(Material supplied Opens)

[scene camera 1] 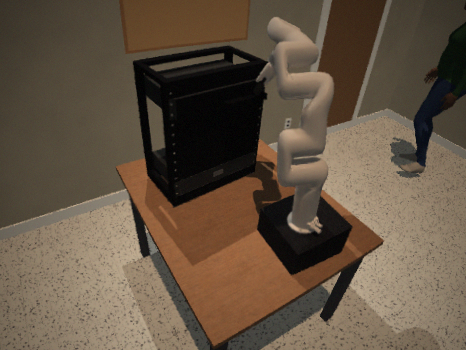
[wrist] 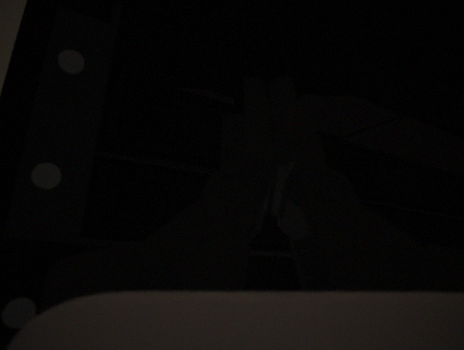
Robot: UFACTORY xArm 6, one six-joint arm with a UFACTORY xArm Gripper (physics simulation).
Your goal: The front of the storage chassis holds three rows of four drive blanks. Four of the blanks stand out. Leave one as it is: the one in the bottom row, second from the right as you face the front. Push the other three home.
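Observation:
The storage chassis is a dark front high in the black rack. Its drive blanks are too dark to count or to tell apart in either view. My gripper is shut and empty. Its dark fingers point at the upper right part of the chassis front in the scene view, very close to it; contact cannot be made out. In the wrist view, faint edges show left and right of the fingers, and the fingers hide part of the front.
The black rack stands on the wooden table. Its post with round holes runs down the left of the wrist view. A grey panel sits low in the rack. The arm's black base block is in front. A person stands at the right.

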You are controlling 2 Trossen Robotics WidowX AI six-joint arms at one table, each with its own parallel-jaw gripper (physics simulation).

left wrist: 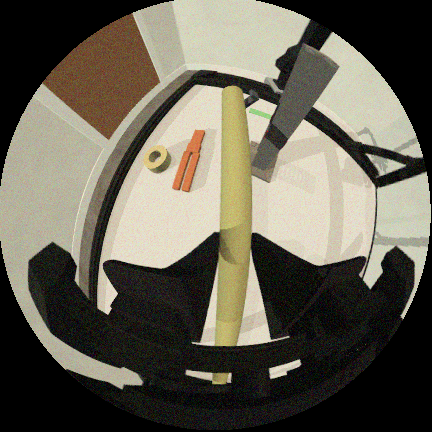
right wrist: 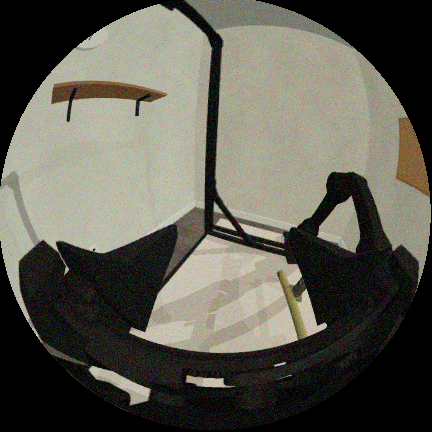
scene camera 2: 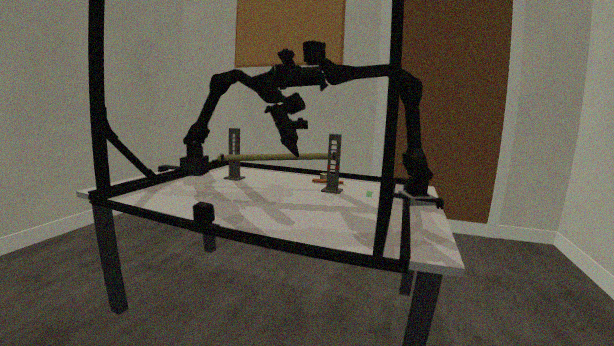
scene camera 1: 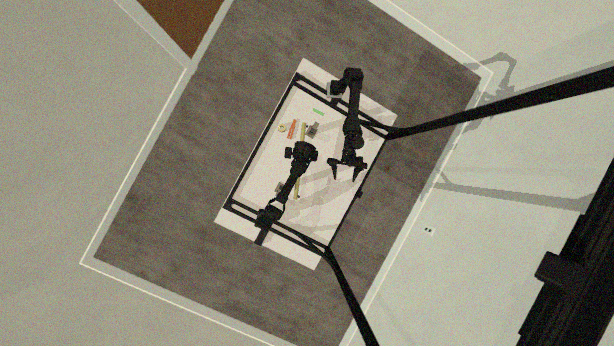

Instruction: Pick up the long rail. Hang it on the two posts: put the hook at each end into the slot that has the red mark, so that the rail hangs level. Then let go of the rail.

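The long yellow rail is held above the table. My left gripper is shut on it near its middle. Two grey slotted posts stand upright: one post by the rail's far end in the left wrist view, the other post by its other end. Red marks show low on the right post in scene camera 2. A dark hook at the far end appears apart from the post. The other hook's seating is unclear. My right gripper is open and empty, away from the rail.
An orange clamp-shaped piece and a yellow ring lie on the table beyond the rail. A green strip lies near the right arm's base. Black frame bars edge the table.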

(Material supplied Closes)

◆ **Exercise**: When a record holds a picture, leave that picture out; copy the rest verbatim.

◆ **Expected answer**:
[scene camera 1] 
[wrist] 
Robot: UFACTORY xArm 6, one six-joint arm with a UFACTORY xArm Gripper (physics simulation).
Your goal: The front of the storage chassis holds three rows of four drive blanks. Four of the blanks stand out. Leave one as it is: the one in the bottom row, second from the right as you face the front. Push the other three home.
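Observation:
The storage chassis is a dark front high in the black rack. Its drive blanks are too dark to count or to tell apart in either view. My gripper is shut and empty. Its dark fingers point at the upper right part of the chassis front in the scene view, very close to it; contact cannot be made out. In the wrist view, faint edges show left and right of the fingers, and the fingers hide part of the front.
The black rack stands on the wooden table. Its post with round holes runs down the left of the wrist view. A grey panel sits low in the rack. The arm's black base block is in front. A person stands at the right.
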
You are controlling 2 Trossen Robotics WidowX AI six-joint arms at one table, each with its own parallel-jaw gripper (physics simulation).

left wrist: 
right wrist: 
scene camera 2: 
scene camera 1: 

Instruction: Pick up the long rail. Hang it on the two posts: put the hook at each end into the slot that has the red mark, so that the rail hangs level. Then let go of the rail.

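The long yellow rail is held above the table. My left gripper is shut on it near its middle. Two grey slotted posts stand upright: one post by the rail's far end in the left wrist view, the other post by its other end. Red marks show low on the right post in scene camera 2. A dark hook at the far end appears apart from the post. The other hook's seating is unclear. My right gripper is open and empty, away from the rail.
An orange clamp-shaped piece and a yellow ring lie on the table beyond the rail. A green strip lies near the right arm's base. Black frame bars edge the table.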

The requested output has now been given in full.